Make No Mistake: After Sochi, Putin's Coming for Ukraine
Here's how one scenario might play out: Putin waits until we have all left Sochi with our ice dancing and bobsled medals in tow. Only then do his eyes refocus on Ukraine where, he will say, the country's 8 million ethnic Russians are calling for protection from nationalist Ukrainian zealots. The ensuing Russian military invasion happens swiftly; it begins in Crimea, on the northern coast of the Black Sea.
To imagine the Russian Federation using military force to stamp out Ukraine's "Euromaidan" — the mass protest movement that began in November, when Ukrainian President Viktor Yanukovych ditched a planned association agreement with the European Union — is still to engage with far-fetched fiction.
Sort of. On Thursday, a Kremlin top dog accused the United States of "unilaterally and crudely interfering in Ukraine's internal affairs." He warned that, in response, Moscow might intervene to maintain "the sovereignty and territorial integrity" of its former Soviet republic.
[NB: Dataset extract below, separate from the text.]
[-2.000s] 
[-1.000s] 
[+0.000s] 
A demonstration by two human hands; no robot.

Putin adviserr Sergei Glazyev did not go into tactical details, but he did urge Yanukovych to clench an iron fist: "As for starting to use force," Glazyev mused, "In a situation where the authorities face an attempted coup d'etat, they simply have no other course of action. Otherwise, the country will be plunged into chaos." Ostensibly, fifth columns abound.
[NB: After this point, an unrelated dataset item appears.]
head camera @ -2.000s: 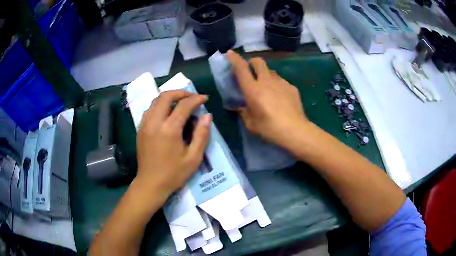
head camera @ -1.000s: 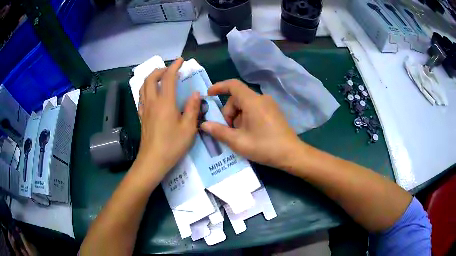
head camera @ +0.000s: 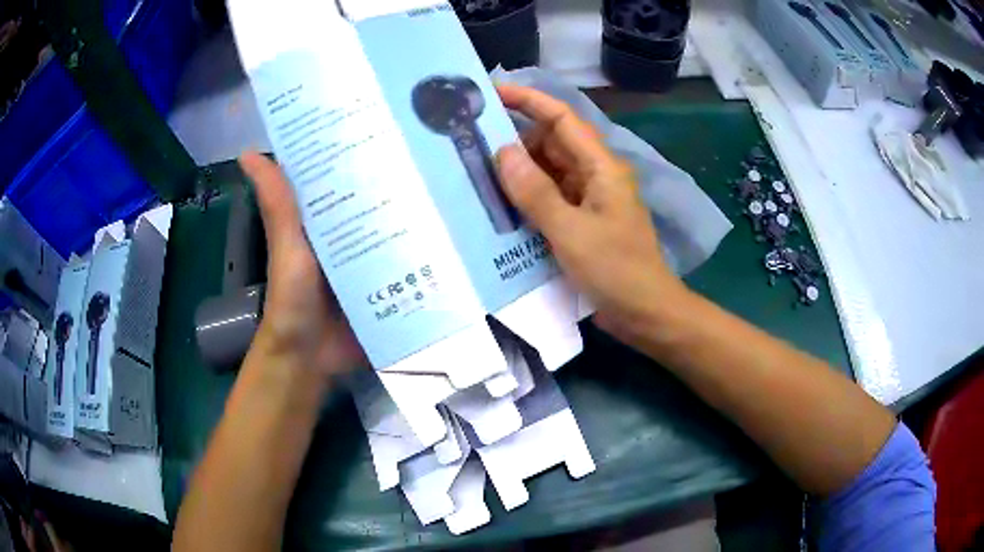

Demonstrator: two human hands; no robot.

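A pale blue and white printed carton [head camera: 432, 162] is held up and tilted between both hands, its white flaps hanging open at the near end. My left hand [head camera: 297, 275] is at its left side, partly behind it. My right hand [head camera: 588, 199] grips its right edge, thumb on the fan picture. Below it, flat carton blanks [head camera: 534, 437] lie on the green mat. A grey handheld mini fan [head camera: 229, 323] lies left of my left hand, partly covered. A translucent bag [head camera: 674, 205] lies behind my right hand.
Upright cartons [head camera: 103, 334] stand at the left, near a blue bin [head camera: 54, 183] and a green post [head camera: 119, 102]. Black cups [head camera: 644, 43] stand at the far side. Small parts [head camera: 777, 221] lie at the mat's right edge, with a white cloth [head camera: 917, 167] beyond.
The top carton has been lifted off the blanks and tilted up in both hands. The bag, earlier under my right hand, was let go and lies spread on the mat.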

Let us not forget that Ukraine's woes are largely a Russian foreign policy affliction. Weeks before Yanukovych decided, at the 11th hour, that closer union with Europe was not in his country's best interests after all, he flew to Moscow for a clandestine meeting with Putin. It was shortly thereafter that Yanukovych reversed course, citing a need to "normalize relations with Russia." Euromaidan began as a contest between Moscow and Brussels, but its purview is far broader now.
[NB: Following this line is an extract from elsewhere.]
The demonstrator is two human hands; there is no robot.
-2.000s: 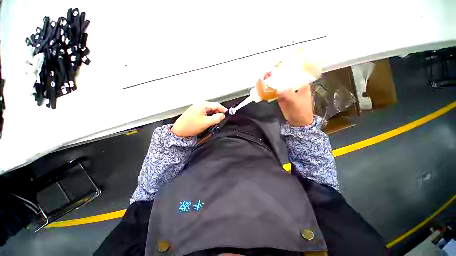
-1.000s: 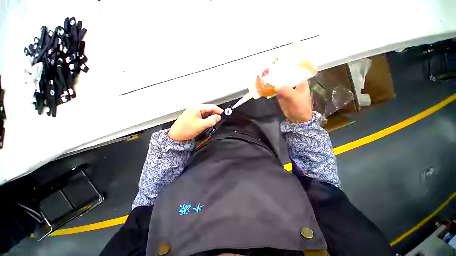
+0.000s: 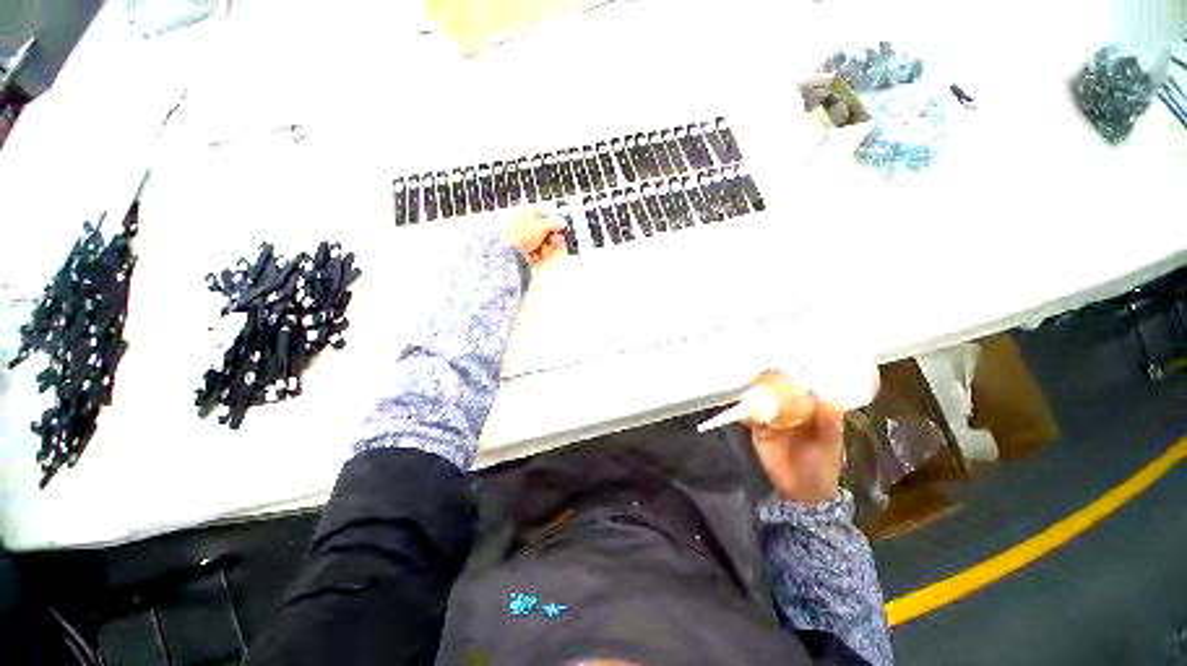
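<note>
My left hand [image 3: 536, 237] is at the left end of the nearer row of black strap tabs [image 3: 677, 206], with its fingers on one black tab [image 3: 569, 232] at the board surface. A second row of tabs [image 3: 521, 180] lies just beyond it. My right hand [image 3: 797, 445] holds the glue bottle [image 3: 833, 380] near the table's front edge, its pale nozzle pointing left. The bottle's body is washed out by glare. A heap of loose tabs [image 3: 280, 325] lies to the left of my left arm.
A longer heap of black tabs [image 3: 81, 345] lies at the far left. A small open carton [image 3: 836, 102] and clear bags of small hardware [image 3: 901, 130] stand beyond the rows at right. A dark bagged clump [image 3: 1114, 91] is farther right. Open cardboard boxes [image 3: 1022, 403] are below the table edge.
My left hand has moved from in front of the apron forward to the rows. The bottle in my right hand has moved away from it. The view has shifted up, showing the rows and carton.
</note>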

For several years, Putin has been cobbling together a rival to the EU: a so-called "Eurasian Union," to be unveiled by 2015. Kazakhstan and Belarus are already on board. Armenia and Kyrgyzstan are likely to follow soon. Putin has spoken of "a single historical destiny" for Russia's former Soviet republics. But Ukraine is the clincher, the sweetest spoil. It's one that Moscow will not give up without a fight.
It seems more prudent to envision a Russian stamp-out (à la Russia's 2008 involvement in South Ossetia and Abkhazia) than to throw up one's hands and cry "Yugoslavia!" as some observers have done. The latter scenario implies that Ukraine will collapse inwards into ethnically-charged civil war, which is unlikely. The former acknowledges Russia's heavy hand. Already, Kremlin advisers have alluded to a future division of Ukraine along East-West lines with West going to Brussels and the East joining with Moscow.
In the meantime, as an uneasy Olympics unfolds, we must watch Russia. Writing in the New York Times, historian Timothy Snyder listed three potential warning signs of Russian escalation: a ramping-up of Russian propaganda referring to Ukrainian protesters as Nazis, a quickness to blame Olympic-related terrorist violence on Ukrainians and a build-up of Russian forces along the Ukrainian frontier.
But we should not be too shortsighted — at the expense of Eastern Europe. Might I suggest a glance towards Moldova? In September, Russia's Deputy Prime Minister Dmitry Rogozin threatened to cut of Moldova's gas supply this winter if it continues on its pro-EU economic course: "We hope," said Rogozin to Moldavians, "that you will not freeze."